Sama halnya dengan kejadian yang ditakutkan akan terjadi oleh proses reklamasi di Bali, pembuatan pulau-pulau buatan oleh Tiongkok tersebut mengakibatkan kehancuran terumbu karang akibat tertimbun sedimen untuk proses reklamasi yang bahannya diambil dari dasar laut.
Proses berubahnya wilayah yang awalnya dipenuhi terumbu karang menjadi sebuah pulau buatan dapat dilihat dari animasi menggunakan data citra satelit resolusi sangat tinggi dari vendor DigitalGlobe dan Airbus Defence & Space, seperti yang dapat dilihat di bawah ini :
Terlihat dari data citra satelit di atas, dalam jangka waktu kurang satu tahun, Tiongkok hampir merampungkan salah satu pulau buatannya (Fiery Cross Reef) beserta dengan fasilitas-fasilitas yang terdapat di pulau tersebut seperti landasan pacu pesawat terbang dengan ukuran yang cukup untuk menampung berbagai jenis pesawat, kemudian terdapat tempat pembuatan semen, bangunan-bangunan penunjang aktivitas, pelabuhan, serta dermaga sementara untuk muat dan angkut barang.
Selain di Fiery Cross Reef, Tiongkok juga membuat pulau buatan lain seperti di Mischief Reef, Subi Reef, serta Johnson South Reef, yang diperlihatkan data citra satelit berikut ini :
Walaupun diperkirakan di perairan Laut China Selatan terkandung cadangan minyak dan gas yang besar, namun disinyalir bahwa pembangunan pulau-pulau buatan oleh Tiongkok untuk saat ini bukan dimaksudkan untuk eksplorasi sumber daya alam di wilayah tersebut, akan tetapi untuk lebih menunjukkan klaim Tiongkok terhadap wilayah tersebut. Selain itu, pulau buatan tersebut diprediksi nantinya digunakan untuk memonitor kegiatan penangkapan ikan serta memantau penerbangan yang melintas di wilayah tersebut.
BACA JUGA :
1). Menyingkap Penangkapan Ikan Secara Ilegal & Perbudakan Nelayan Menggunakan Citra Satelit
2). Citra Satelit Untuk Konservasi
3). Citra Satelit Sebagai Bukti di Pengadilan
4). Pembakaran dan Pemboman di Wilayah Utara Darfur Dilihat dari Citra Satelit
5). Melihat Objek Yang Tidak Kasat Mata Menggunakan Citra Satelit
Pemerintah Amerika Serikat melalui Menteri Pertahanan mereka yaitu Ash Carter sudah menghimbau Tiongkok untuk menghentikan kelanjutan dari pembangunan pulau-pulau buatan tersebut, karena Tiongkok dianggap telah “melenceng” konsesus kawasan dalam masalah keamanan.

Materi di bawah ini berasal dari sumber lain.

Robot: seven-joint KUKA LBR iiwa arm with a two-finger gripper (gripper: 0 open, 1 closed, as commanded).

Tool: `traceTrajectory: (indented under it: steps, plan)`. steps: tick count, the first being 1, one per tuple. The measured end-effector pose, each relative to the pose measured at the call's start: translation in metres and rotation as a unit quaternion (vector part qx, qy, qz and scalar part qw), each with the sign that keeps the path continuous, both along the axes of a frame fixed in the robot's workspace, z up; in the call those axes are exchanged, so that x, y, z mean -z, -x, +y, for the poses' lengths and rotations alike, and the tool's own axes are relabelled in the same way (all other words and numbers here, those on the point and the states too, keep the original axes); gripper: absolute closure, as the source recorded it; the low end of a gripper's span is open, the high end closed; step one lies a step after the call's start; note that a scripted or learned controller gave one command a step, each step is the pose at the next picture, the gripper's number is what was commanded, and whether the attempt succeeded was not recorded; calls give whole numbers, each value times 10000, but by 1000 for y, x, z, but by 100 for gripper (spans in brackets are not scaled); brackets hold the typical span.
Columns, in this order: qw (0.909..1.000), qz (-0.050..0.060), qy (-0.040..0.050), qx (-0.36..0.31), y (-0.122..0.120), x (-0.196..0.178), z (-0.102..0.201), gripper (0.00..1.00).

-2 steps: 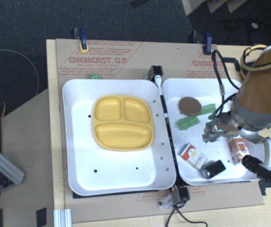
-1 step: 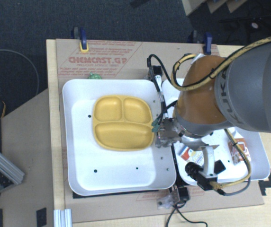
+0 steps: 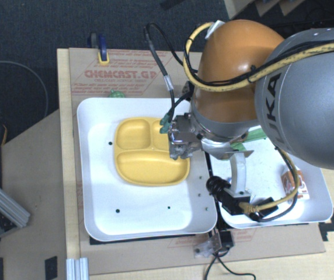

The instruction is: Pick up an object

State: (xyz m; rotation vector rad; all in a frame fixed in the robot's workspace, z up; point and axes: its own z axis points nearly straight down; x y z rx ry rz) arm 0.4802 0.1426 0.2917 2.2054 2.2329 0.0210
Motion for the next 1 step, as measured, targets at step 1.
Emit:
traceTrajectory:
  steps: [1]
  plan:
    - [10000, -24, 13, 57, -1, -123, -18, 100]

Begitu juga dengan negara kita bersama dengan negara-negara ASEAN lain pada Konferensi Tingkat Tinggi di Malaysia pada bulan April 2015 yang lalu, menyerukan kepada Tiongkok untuk menghentikan kegiatannya tersebut, karena sudah melanggar Declaration on Conduct of the Parties in the South China Sea (DOC) yang ditandatangani di Phnom Penh, Kamboja, pada 4 November 2002. Deklarasi tersebut berisi komitmen dari negara anggota ASEAN dan Cina untuk mematuhi prinsip-prinsip hukum internasional, menghormati kebebasan navigasi di Laut China Selatan, menyelesaian sengketa secara damai, dan menahan diri dari tindakan yang dapat meningkatkan eskalasi konflik.

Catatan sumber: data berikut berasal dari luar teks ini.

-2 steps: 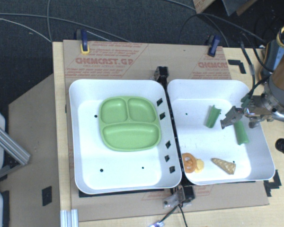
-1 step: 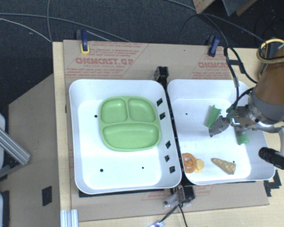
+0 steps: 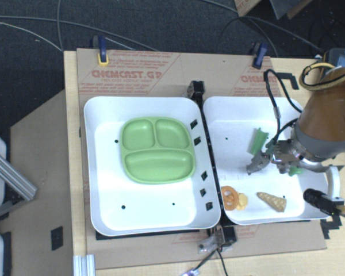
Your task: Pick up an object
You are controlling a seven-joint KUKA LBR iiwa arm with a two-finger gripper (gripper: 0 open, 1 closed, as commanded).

Tiongkok sendiri bergeming atas kecaman dunia internasional terhadap pembangunan pulau buatan yang mereka lakukan, dengan alasan bahwa mereka memiliki kedaulatan atas wilayah mereka. Selain itu, Tiongkok berdalih bahwa aksi reklamasi telah dilakukan juga oleh negara-negara lain seperti Filipina, Vietnam, Malaysia, dan Taiwan, di Kepulauan Spratly, walaupun aksi negara-negara tersebut tidak seluas dan seagresif Tiongkok.

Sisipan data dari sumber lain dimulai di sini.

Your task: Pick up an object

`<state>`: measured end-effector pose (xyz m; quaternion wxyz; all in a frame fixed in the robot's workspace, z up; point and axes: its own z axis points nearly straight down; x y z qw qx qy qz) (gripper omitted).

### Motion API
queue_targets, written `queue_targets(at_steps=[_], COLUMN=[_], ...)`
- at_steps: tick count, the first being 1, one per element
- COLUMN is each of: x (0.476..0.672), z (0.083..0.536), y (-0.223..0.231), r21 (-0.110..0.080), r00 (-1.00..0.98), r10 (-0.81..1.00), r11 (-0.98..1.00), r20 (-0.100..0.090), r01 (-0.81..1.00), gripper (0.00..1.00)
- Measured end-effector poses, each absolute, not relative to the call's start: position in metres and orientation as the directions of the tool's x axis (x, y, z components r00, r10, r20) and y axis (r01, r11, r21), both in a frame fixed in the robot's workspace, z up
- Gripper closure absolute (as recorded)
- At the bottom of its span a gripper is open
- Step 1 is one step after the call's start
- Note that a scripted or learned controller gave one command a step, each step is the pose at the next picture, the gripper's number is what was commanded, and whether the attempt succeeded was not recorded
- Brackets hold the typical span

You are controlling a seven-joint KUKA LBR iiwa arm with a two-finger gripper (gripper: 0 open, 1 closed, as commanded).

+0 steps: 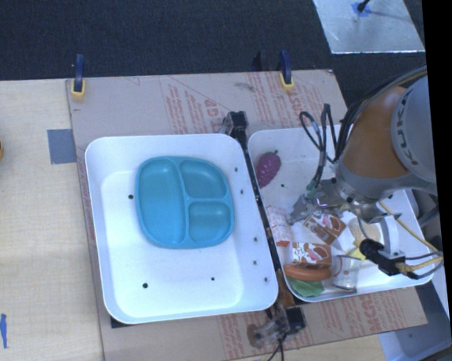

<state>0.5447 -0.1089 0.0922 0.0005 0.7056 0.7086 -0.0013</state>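
Near edge of the right bin (414, 280): a green toy (304, 287) sits nearest, a red-orange sausage-shaped piece (306, 272) lying just across its far side, and a small clear cup-like thing (344, 276) to their right.
Sausage, handling call: looks like light, stiff, smooth play food, so slippery; I'd pinch it across its narrow middle.
Middle of the pile: crinkly printed packets (318, 230), overlapping — soft, thin, likely to slide or fold, so a poor first choice.
Gripper (316, 202): down among those packets, under the arm (380, 143) coming from the right.
Jaws: cannot tell their state, the wrist and clutter mask them; nothing visibly held.
Far end of that bin: a purple grape-like toy (268, 167), alone, well apart from the pile — lumpy and easy to reach.
Left bin (104, 226): holds a blue divided plate (185, 201), flat and hard to pinch.
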Motion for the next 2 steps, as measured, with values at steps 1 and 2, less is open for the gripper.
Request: queue_targets(at_steps=[1,2], x=[0.545,0.6], z=[0.103,0.193], y=[-0.11,-0.071], r21=[-0.001,0.0], r00=[-0.007,-0.004], r10=[1.0,1.0], r11=[0.007,0.004], r20=[-0.005,0.001], r01=[1.0,1.0], gripper=[1.0,1.0])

Dari peristiwa ini, terlihat bagaimana citra satelit secara terang benderang menunjukkan kepongahan sebuah negara yang kini telah menjadi raksasa ekonomi, membuat sebuah “bangunan” di atas “lahan” yang masih disengketakan, tanpa melakukan perundingan terlebih dahulu dengan negara-negara yang bersengketa.